Topic: CNSNews.com
The Media Research Center, led by CNSNews.com's Penny Starr, earned a Slantie award lst year for manufacturing a controversy over a gay-themed exhibit at a Smithsonian-operated art museum. The anti-gay Starr apparently liked that award so much, she's trying to manufacture another right-wing freakout over another art exhibit.
Starr cranks up the anti-gay outrage in a Jan. 10 CNS article:
For the second year in a row, the federally funded National Portrait Gallery (NPG), a part of the Smithsonian Institution, held an exposition during the Christmas season focused on the homosexual lifestyle.
“Seeing Gertrude Stein: Five Stories,” an exhibition appearing at the NPG from Oct. 14, 2011 through Jan. 22, 2012, focuses on lesbian activist and writer Gertrude Stein.
The exhibit, set up in five rooms at the taxpayer-funded museum, highlights Stein’s lesbian relationship with Alice B. Toklas and Stein’s “second family” of homosexual men, some of whom collaborated with Stein on various projects.

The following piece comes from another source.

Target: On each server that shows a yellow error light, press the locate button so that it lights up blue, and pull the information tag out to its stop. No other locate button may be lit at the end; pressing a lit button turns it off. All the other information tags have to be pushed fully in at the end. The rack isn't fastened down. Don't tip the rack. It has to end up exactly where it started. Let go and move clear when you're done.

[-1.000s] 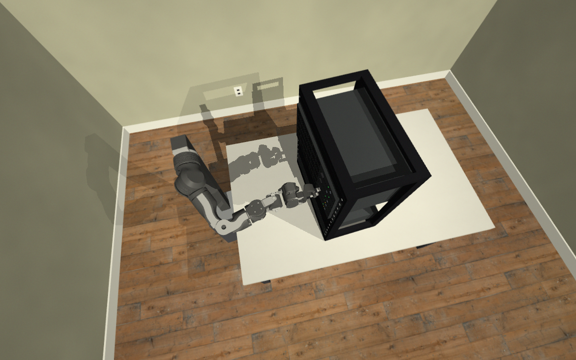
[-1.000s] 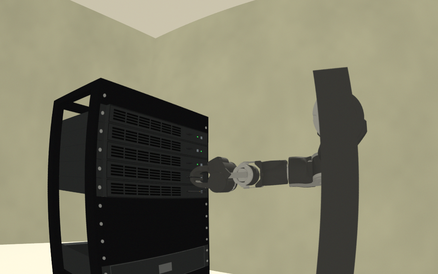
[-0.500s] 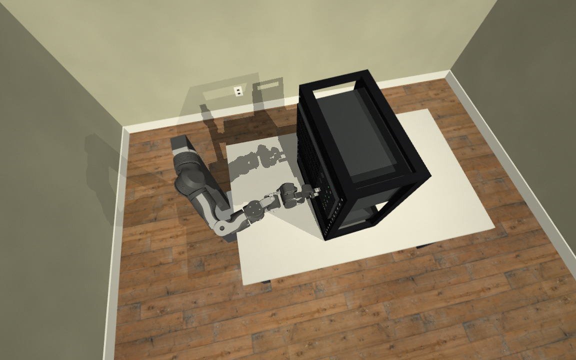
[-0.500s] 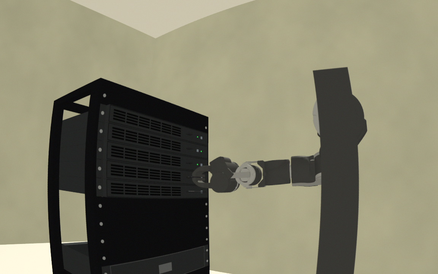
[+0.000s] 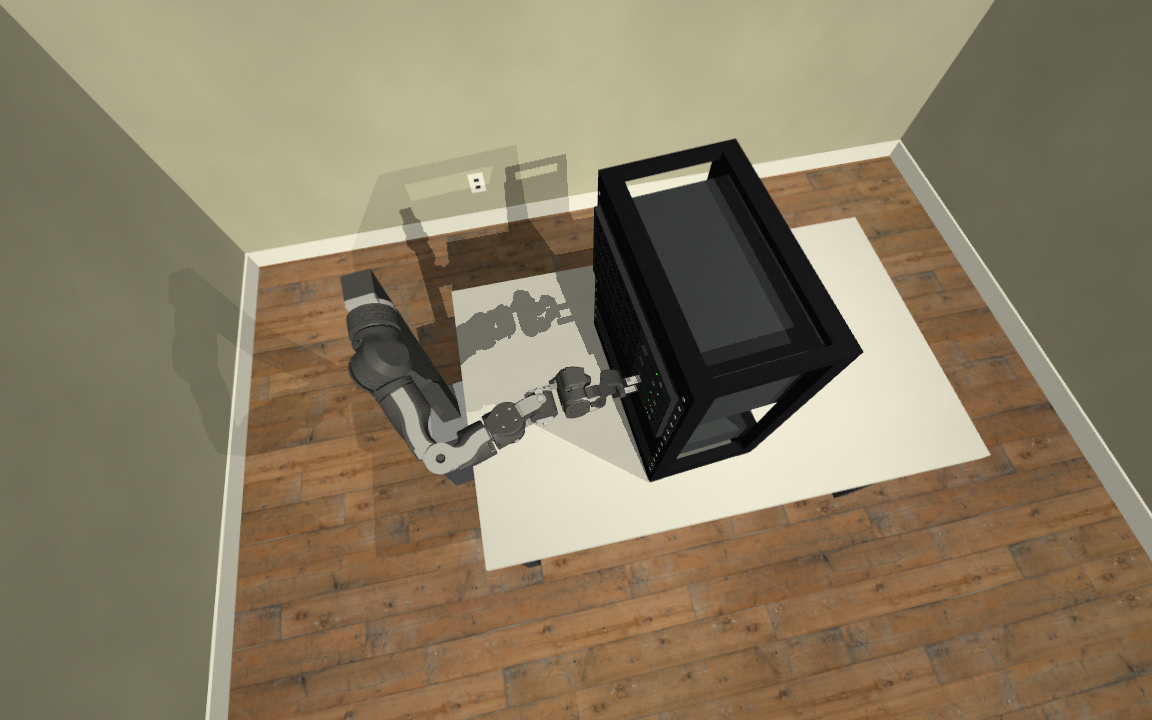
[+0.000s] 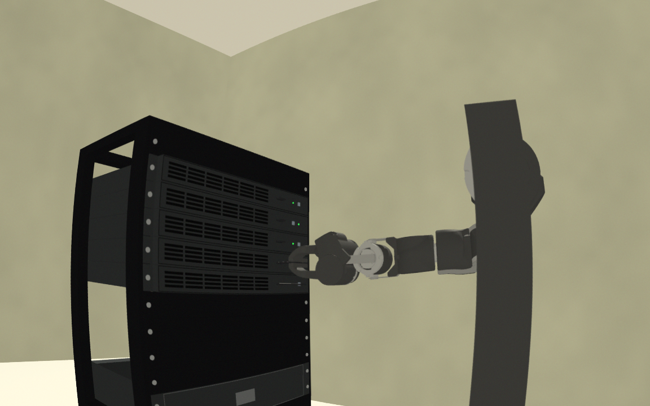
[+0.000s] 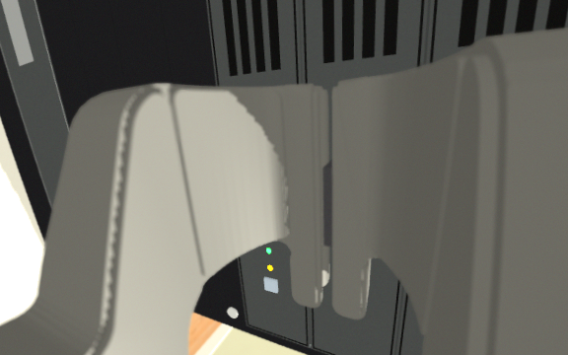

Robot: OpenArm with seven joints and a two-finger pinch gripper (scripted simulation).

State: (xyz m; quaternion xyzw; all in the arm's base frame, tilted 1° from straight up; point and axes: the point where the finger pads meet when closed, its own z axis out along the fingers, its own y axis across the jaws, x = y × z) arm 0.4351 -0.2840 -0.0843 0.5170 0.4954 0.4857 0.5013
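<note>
My gripper is now 30 mm short of the pale information tag and 40 mm above it.
</note>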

The whole thing is pure Depiction-Equals-Approval Fallacy. Starr is obsessed with tax money being spent on gay things -- even though she admits that the Stein exhibit was paid for by private funds, she adds that "all Smithsonian museums receive federal funding." Here's the question she asked Smithsonian officials about the exhibit:
“In the past 14 months, NPG has mounted two exhibitions--Hide and Seek, and Gertrude Stein--that include a focus on the homosexual lifestyle. Given that NPG mounts less than a dozen exhibits annually, is there a reason that two exhibits within the past 14 months have included a focus on the homosexual lifestyle and is that part of NPR's mission as a national and taxpayer-funding institution?”
On top of echoing the right-wing trope that homosexuality is nothing more than a "lifestyle," Starr got her facts wrong about the number of exhibits the gallery hosts; at the end of her article, she notes that the gallery hosted 22 exhibits during the past year.
Starr is also rather late to the game -- the Stein exhibit opened in October and closes on Jan. 22. Starr seems to be attributing her tardiness to a squabble with the Smithsonian over whether she could take pictures in the exhibit; that request was denied, so instead her article is accompanied with pictures of exhibits as they appear in the book on the exhibition.
All in all, a pretty sad attempt. Starr's anti-gay agenda, it seems, has overtaken her so-called journalism.